Genome-Wide Differences in DNA Methylation Changes in Two Contrasting Rice Genotypes in Response to Drought Conditions.

Differences in drought stress tolerance within diverse rice genotypes have been attributed to genetic diversity and epigenetic alterations. DNA methylation is an important epigenetic modification that influences diverse biological processes, but its effects on rice drought stress tolerance are poorly understood. In this study, methylated DNA immunoprecipitation sequencing and an Affymetrix GeneChip rice genome array were used to profile the DNA methylation patterns and transcriptomes of the drought-tolerant introgression line DK151 and its drought-sensitive recurrent parent IR64 under drought and control conditions.

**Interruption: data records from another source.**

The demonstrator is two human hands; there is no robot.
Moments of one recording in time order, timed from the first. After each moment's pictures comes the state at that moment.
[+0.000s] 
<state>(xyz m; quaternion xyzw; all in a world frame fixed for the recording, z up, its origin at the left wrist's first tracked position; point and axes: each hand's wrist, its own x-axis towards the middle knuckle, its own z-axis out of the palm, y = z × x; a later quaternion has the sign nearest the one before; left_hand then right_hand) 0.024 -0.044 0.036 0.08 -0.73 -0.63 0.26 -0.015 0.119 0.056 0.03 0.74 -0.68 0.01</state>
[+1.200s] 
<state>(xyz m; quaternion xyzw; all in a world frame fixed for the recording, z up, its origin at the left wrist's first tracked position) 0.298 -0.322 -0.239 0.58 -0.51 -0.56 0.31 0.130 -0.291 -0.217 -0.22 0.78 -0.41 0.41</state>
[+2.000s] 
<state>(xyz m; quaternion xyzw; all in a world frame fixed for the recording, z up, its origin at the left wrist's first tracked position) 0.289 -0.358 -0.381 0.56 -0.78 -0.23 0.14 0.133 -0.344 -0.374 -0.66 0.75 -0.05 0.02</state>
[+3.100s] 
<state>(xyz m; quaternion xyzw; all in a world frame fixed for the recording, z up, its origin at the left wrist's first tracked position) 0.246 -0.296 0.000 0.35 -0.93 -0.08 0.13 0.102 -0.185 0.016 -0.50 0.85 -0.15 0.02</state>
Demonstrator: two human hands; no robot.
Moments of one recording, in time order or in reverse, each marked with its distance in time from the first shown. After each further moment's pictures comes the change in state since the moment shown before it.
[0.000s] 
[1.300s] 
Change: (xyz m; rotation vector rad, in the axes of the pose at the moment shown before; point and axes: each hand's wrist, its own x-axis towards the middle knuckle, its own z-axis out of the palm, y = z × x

The introgression of donor genomic DNA induced genome-wide DNA methylation changes in DK151 plants. A total of 1190 differentially methylated regions (DMRs) were detected between the two genotypes under normal growth conditions, and the DMR-associated genes in DK151 plants were mainly related to stress response, programmed cell death, and nutrient reservoir activity, which are implicated to constitutive drought stress tolerance. A comparison of the DNA methylation changes in the two genotypes under drought conditions indicated that DK151 plants have a more stable methylome, with only 92 drought-induced DMRs, than IR64 plants with 506 DMRs. Gene ontology analyses of the DMR-associated genes in drought-stressed plants revealed that changes to the DNA methylation status of genotype-specific genes are associated with the epigenetic regulation of drought stress responses. Transcriptome analysis further helped to identify a set of 12 and 23 DMR-associated genes that were differentially expressed in DK151 and IR64, respectively, under drought stress compared with respective controls. Correlation analysis indicated that DNA methylation has various effects on gene expression, implying that it affects gene expression directly or indirectly through diverse regulatory pathways. Our results indicate that drought-induced alterations to DNA methylation may influence an epigenetic mechanism that regulates the expression of unique genes responsible for drought stress tolerance.